The recovery comes as the European Central Bank signals it is preparing to reduce interest rates in June after a historic run of increases since mid-2022 that took it the key rate to 4%. Inflation in the eurozone remained at 2.4% in April, while underlying inflation cooled slightly, from 2.9% to 2.7%, according to separate data published Tuesday.

“The ECB hawks will point to the strong GDP number as [an] argument that ECB can take its rates lower gradually,” said Kamil Kovar, senior economist at Moody’s Analytics.

The eurozone economy has flatlined since late 2022 as Russia’s attack on its neighbor sent food and energy prices soaring in Europe and sapped business and household confidence. Gross domestic product fell in both the third and fourth quarters of last year, meeting a definition of recession widely used in Europe, but not in the U.S.

Southern Europe is one of only a handful of regions where international tourist arrivals returned to pre pandemic levels last year, according to United Nations data.
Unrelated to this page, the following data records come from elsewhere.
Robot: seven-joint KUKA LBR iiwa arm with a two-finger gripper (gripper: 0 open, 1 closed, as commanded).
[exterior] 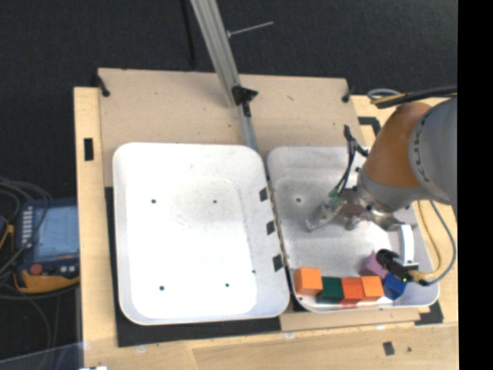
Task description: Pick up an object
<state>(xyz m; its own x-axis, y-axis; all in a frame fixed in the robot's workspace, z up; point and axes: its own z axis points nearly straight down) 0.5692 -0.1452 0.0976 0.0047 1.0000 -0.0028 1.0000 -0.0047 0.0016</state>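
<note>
Near edge, right bin [308,168]: row of blocks lay against near wall — orange block [310,279], green block [332,288], second orange block [353,288], third orange block [372,286], blue block [394,287] at near right corner; purple block [375,264] just behind row.

Mid bin: gripper [322,218] hung low over bare floor, well apart from blocks; grip state: cannot tell; nothing seen held.

Left bin [139,206]: no objects.

Advice to you: bring gripper toward near wall, choose purple block or row end, approach from above, avoid wall contact.
</note>
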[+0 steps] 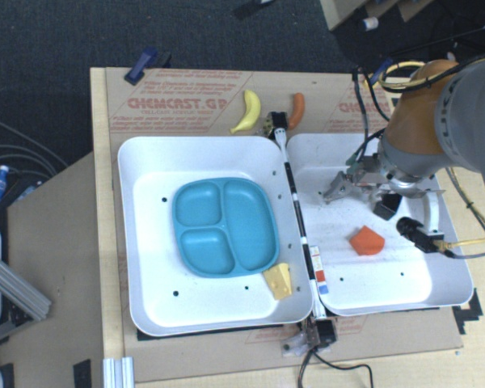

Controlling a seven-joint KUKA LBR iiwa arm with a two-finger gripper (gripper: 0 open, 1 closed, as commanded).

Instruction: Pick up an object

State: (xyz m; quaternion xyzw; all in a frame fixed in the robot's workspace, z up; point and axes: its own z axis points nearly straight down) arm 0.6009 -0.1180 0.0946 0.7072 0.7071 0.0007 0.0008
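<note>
An orange wedge-shaped block [367, 240] lies in the right bin [404, 293], near its middle. My gripper [342, 185] hangs low over the upper left part of that bin, up and to the left of the orange block and apart from it. Nothing shows in the gripper. In the left bin [145, 297] sits a blue divided plate [225, 225], with a yellow cheese-like wedge [279, 280] by its lower right corner.
A yellow banana [246, 111] and an orange carrot-like piece [296, 110] lie on the board behind the bins. A blue object [141, 65] rests at the board's far left corner. The arm's orange band [416, 115] and cables overhang the right bin's far side.
</note>
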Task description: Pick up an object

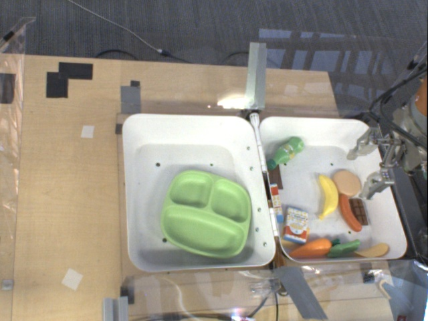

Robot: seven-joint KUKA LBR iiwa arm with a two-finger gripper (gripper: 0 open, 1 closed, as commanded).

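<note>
Banana [327, 195] lies mid right bin [314, 136], sausage [350, 213] just beside it. End effector [374, 166] hovers over the bin's right edge, released, holding nothing. You should descend centered, fingers straddling the banana's width, clear of the sausage.

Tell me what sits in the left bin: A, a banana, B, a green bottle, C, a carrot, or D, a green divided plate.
D: the green divided plate lies alone in the left bin, while the banana, carrot and green bottle are in the right bin.
</note>
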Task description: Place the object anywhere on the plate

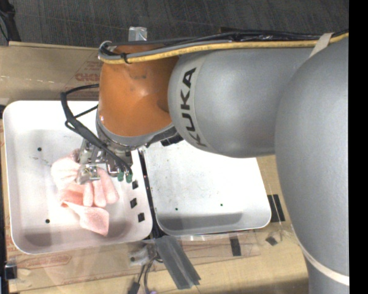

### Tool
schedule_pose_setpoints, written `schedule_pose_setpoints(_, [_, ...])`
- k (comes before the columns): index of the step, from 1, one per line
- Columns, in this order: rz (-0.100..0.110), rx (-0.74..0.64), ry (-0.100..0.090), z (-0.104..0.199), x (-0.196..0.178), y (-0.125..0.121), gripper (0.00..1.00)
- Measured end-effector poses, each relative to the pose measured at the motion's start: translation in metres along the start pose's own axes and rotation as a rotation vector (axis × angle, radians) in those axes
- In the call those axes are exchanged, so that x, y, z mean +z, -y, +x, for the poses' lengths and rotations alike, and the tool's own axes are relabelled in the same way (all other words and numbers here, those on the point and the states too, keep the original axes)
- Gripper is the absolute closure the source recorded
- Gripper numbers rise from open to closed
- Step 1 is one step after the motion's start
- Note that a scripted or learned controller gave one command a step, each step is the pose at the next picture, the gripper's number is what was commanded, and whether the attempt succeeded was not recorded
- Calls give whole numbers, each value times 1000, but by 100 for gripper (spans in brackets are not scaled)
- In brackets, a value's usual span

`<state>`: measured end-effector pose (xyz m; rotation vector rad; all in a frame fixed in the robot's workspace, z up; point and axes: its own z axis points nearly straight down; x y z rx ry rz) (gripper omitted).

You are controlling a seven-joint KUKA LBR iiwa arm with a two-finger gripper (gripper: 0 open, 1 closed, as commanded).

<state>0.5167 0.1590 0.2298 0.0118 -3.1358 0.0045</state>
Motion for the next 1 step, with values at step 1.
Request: schedule_pose_setpoints(1, [0,0,0,0,0,0,0])
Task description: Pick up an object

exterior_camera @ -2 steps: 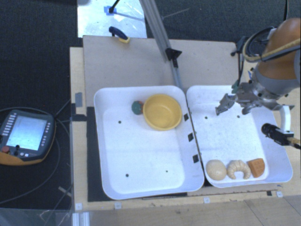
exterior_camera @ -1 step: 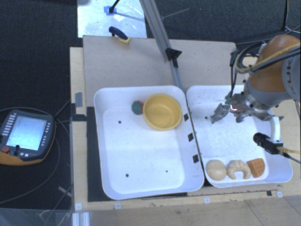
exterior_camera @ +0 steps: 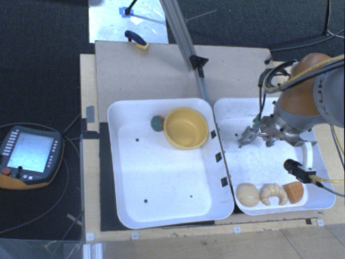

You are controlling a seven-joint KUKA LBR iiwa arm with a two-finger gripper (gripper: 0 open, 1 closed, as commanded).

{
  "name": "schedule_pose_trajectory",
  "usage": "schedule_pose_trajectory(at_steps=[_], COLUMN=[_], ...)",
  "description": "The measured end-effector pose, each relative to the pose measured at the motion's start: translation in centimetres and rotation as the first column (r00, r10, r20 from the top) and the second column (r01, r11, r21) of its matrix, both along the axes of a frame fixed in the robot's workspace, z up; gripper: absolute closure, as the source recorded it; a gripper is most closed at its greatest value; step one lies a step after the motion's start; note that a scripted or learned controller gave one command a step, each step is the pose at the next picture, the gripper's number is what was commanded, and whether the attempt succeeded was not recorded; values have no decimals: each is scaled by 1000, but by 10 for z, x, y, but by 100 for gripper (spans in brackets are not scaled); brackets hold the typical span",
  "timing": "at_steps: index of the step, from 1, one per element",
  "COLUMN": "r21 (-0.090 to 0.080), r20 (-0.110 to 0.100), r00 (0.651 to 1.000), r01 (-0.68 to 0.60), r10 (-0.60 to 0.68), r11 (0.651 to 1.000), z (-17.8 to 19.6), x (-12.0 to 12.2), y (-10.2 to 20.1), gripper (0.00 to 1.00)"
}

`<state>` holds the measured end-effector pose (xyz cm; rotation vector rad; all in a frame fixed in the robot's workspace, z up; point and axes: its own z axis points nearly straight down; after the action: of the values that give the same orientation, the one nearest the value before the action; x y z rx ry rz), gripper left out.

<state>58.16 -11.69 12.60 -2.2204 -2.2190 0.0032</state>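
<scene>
Two shallow white bins are sitting side by side on a brown bench. Over the right bin (exterior_camera: 323,201), the metal gripper (exterior_camera: 247,138) is hanging with nothing in it; I cannot tell its state. Three pale bread-like pieces (exterior_camera: 272,193) are lining the near edge. A yellow round bowl (exterior_camera: 186,128) and small green ball (exterior_camera: 157,123) are sitting in the left bin (exterior_camera: 161,198), leaving lots of open floor.

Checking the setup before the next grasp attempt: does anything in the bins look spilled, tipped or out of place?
Nothing stands out. The yellow bowl sits upright beside a small green object in the left bin; three bread-like items line the right bin's near edge.
</scene>
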Motion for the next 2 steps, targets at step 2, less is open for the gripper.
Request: schedule_pose_trajectory(at_steps=[2], r21=[-1], r20=[7], r00=[1000], r01=[-1], r10=[1], r11=[1000], z=[57], x=[-3], y=[-1], gripper=[100])
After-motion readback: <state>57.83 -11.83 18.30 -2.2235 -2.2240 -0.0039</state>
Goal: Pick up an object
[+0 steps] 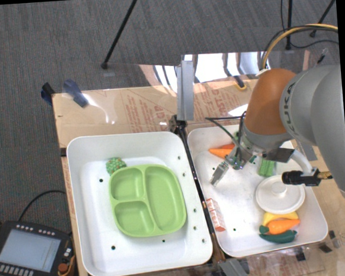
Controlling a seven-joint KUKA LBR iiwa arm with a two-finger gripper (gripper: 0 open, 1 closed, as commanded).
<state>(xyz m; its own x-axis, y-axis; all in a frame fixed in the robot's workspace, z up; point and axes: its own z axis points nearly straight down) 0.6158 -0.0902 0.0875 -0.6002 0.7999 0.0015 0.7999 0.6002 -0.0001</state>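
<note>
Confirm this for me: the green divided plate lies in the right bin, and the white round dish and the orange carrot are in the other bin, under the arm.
Not quite. The camera view shows the green divided plate in the left bin, not the right one. The rest stands: the white round dish and the orange carrot are in the other bin, under the arm.

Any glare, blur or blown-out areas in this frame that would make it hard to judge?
Camera view: strong glare on the clear sheet behind the bins; the two shallow white bins run bright, so the white round plate nearly blends in; the grey two-finger hand is small and soft; the green divided plastic tray reads sharply.
</note>
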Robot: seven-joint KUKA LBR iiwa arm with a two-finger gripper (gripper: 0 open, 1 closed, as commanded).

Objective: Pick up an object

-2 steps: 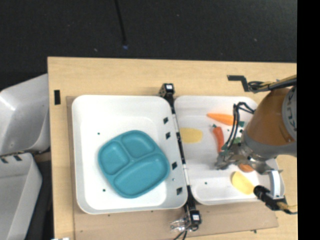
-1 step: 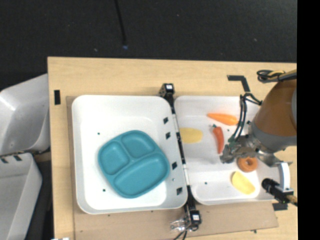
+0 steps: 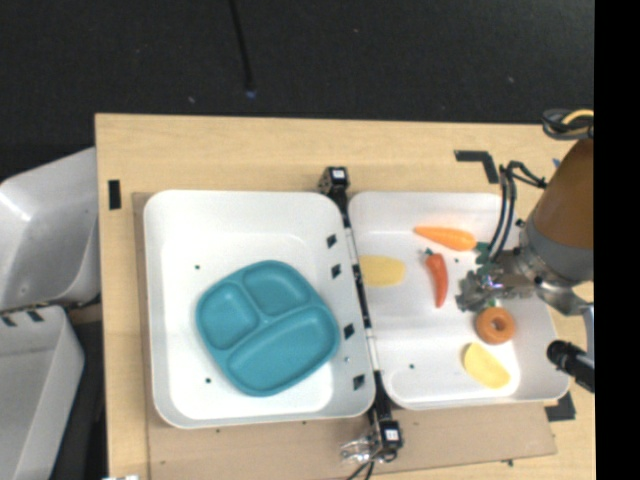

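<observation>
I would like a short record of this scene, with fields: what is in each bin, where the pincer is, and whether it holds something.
left bin: one blue divided plate
right bin: orange carrot, red chili pepper, pale yellow piece near the divider, orange ring-shaped piece, yellow piece near the front
pincer: low over the right bin, between the red chili pepper and the orange ring-shaped piece
holding: nothing visible in it; too blurred to be sure
arm: enters from the view's right
</observation>
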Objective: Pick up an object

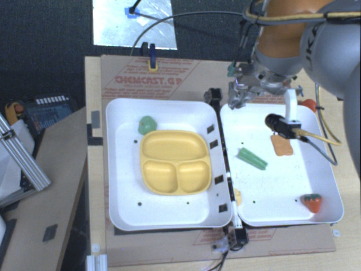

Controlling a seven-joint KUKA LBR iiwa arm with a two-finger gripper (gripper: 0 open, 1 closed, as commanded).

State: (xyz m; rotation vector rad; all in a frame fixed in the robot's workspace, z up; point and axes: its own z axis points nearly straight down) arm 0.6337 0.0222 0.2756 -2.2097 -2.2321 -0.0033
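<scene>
Camera view: tool [241, 95] hangs at the far rim of the right bin [324, 174]; whether it is spread or pressed together cannot be told. Likeliest target is the green stick [252, 158], flat on the bin floor, nearer the camera than the tool and well apart from it. Judged light, stiff, smooth plastic; grip across its narrow width at mid-length.
</scene>
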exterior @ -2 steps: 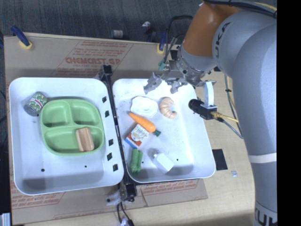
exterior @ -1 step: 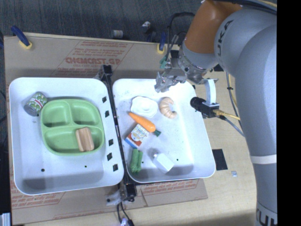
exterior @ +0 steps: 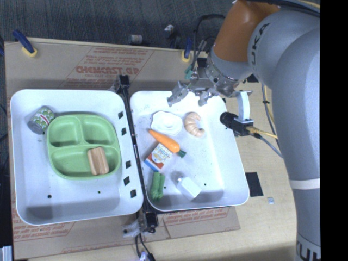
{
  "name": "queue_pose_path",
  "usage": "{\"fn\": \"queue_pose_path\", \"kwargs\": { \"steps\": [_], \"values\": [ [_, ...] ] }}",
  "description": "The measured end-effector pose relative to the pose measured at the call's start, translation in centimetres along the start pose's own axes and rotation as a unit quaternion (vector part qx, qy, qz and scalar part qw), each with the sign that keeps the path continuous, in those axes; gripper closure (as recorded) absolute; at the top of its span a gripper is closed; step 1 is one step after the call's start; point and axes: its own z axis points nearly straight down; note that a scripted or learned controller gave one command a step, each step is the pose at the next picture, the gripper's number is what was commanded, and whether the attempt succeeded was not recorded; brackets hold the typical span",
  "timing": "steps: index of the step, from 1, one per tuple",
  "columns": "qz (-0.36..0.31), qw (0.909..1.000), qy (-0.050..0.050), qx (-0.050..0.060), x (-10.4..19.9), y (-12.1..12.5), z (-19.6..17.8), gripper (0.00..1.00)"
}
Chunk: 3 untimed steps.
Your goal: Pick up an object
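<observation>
While the grey arm (exterior: 283,91) reaches in from the right, its end effector (exterior: 191,94) hangs over the back rim of the right bin (exterior: 231,162), fingers spread apart, nothing between them. One fingertip (exterior: 176,95) sits just above the white object; the other fingertip (exterior: 205,97) is near the croissant.

Right bin contents:
- white rounded object (exterior: 166,122), near the back, just beside the end effector.
- croissant-like pastry (exterior: 194,123), tan, just right of the white object.
- carrot (exterior: 165,140), orange, lying slantwise, touching the front edge of the white object.
- small printed packet (exterior: 159,156), just below the carrot.
- green vegetable (exterior: 157,185), long and dark, at the front left corner.
- white block (exterior: 188,187), near the front, apart from the packet.

Left bin (exterior: 32,200) contents:
- green divided plate (exterior: 81,143), centre of bin.
- tan wooden block (exterior: 98,160), in the plate's front right compartment.
- small can (exterior: 41,118), on its side, touching the plate's back left corner.

Both bins rest on a table (exterior: 109,64) with red printing.
</observation>
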Motion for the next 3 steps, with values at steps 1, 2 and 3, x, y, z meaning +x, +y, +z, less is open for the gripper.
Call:
{"fn": "queue_pose_path", "kwargs": {
  "steps": [1, 2, 3],
  "values": [
    [0.005, 1.0, -0.001, -0.002, -8.0, 1.0, 14.2, 0.0],
    [0.003, 1.0, -0.001, -0.002, -7.9, 1.1, 13.1, 1.0],
    [0.004, 1.0, -0.001, -0.002, -4.8, -5.8, 5.6, 1.0]
  ]
}}
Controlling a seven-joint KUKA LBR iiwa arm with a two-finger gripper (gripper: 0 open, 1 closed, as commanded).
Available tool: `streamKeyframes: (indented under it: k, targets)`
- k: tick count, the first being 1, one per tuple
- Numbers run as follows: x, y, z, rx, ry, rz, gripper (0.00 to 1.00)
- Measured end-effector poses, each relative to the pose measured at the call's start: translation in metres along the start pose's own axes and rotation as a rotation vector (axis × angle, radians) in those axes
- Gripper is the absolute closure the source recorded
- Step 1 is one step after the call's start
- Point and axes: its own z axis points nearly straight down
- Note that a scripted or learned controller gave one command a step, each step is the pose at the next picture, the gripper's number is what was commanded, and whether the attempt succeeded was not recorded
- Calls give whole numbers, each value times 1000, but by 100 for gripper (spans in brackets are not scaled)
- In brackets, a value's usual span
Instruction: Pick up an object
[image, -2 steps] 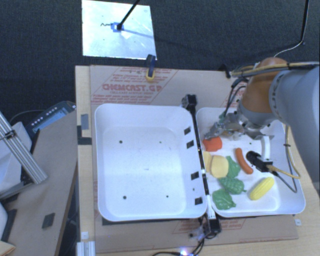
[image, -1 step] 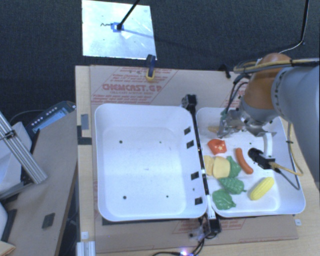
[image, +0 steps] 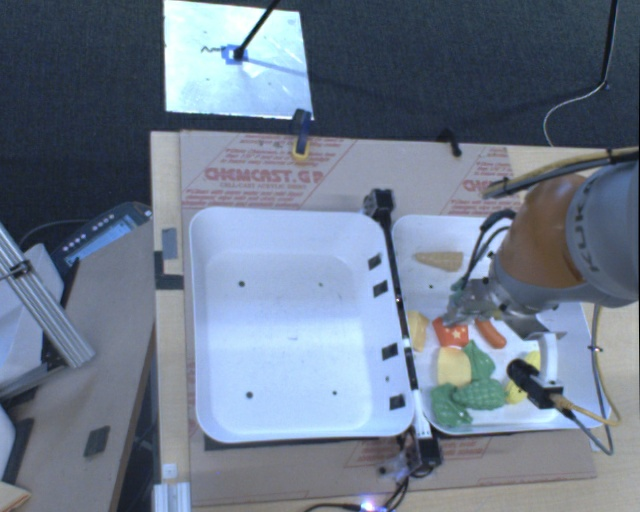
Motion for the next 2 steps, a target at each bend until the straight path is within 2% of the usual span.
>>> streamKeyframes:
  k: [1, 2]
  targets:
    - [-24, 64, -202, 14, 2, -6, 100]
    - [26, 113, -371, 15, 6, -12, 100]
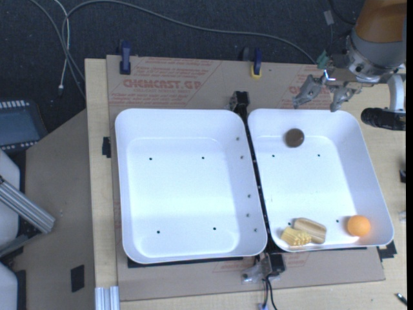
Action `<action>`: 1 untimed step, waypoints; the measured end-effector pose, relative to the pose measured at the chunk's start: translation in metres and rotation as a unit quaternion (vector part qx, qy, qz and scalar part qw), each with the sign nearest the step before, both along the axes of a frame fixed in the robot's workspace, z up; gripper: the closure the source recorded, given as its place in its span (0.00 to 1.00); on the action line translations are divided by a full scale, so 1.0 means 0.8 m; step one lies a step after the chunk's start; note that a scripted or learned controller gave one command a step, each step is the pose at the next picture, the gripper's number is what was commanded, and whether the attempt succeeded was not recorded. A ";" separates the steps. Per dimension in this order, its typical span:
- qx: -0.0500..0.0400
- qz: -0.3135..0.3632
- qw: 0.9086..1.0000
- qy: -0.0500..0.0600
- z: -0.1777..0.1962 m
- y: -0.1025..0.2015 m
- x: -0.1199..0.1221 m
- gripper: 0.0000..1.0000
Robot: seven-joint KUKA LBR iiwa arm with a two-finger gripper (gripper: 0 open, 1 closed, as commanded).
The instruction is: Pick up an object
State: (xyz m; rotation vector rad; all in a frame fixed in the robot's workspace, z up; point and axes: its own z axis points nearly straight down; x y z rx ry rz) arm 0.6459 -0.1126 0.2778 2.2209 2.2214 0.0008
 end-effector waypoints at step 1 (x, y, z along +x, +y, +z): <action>0.001 -0.001 1.000 0.007 -0.191 -0.054 0.023 0.00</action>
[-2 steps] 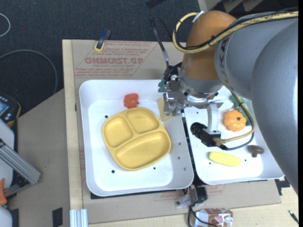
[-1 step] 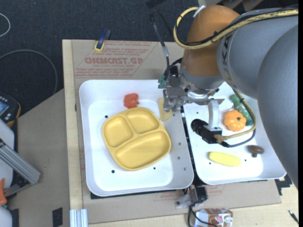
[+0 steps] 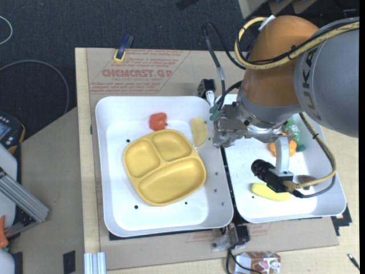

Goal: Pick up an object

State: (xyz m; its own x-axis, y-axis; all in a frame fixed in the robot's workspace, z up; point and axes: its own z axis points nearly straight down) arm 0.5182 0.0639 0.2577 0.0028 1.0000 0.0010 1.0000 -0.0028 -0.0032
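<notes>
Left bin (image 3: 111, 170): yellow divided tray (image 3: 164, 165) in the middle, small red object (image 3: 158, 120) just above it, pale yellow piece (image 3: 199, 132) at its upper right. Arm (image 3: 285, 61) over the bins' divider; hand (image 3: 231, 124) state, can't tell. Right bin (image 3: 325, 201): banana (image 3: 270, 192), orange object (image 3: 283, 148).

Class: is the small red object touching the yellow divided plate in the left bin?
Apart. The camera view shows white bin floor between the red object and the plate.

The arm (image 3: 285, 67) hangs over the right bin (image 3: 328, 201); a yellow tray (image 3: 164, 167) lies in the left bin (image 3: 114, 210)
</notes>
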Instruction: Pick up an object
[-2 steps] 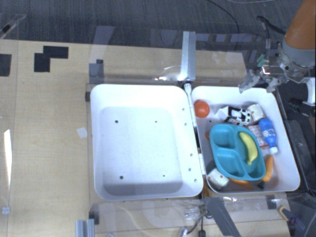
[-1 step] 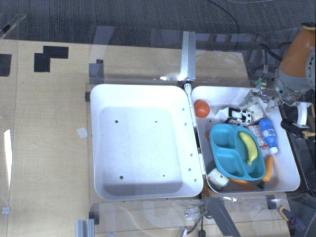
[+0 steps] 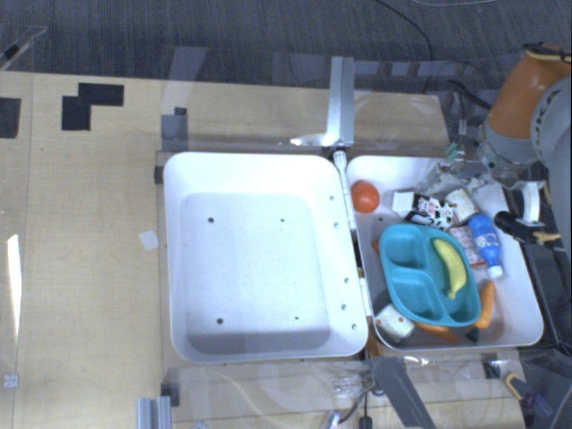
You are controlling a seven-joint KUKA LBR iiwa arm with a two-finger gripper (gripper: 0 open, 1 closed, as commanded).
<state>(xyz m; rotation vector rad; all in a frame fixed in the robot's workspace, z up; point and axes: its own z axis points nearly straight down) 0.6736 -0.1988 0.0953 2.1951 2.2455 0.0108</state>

Tourism revenue across the EU was one-quarter higher in the three months through the end of last June than in the same period in 2019, according to Coface data.

The recovery in international tourism was “notably driven by the arrival of many Americans who…were able to take advantage of favorable exchange rates,” Coface analysts wrote. “On the other hand, the end of the zero-Covid policy in China has initiated a gradual return of Chinese tourists, although remaining below 2019 levels.”

In Portugal, the number of foreign tourists hit a record of more than 18 million last year, up 11% compared with the prepandemic year of 2019, official data showed in January. American tourists in particular have returned to Europe in force.

Tourist numbers in Asia Pacific and the Americas continued to lag 2019 levels by 35% and 10% last year, respectively, the data show.

It is unclear how much further the tourism boom can run, but economists expect the region’s economic recovery to strengthen later this year as cooling inflation boosts household spending power and lower energy costs aid factory output.

Recent surveys point to an improved outlook for growth. Consumer confidence has risen to its highest level in two years, and a leading business-sentiment index has shown steady improvement from the start of 2024.

“We think that the combination of a robust labor market, comparatively strong wage hikes and lower inflation compared with last year will finally lead to a moderate recovery in consumer spending in the next few quarters,” said Andreas Rees , an economist with UniCredit in Frankfurt.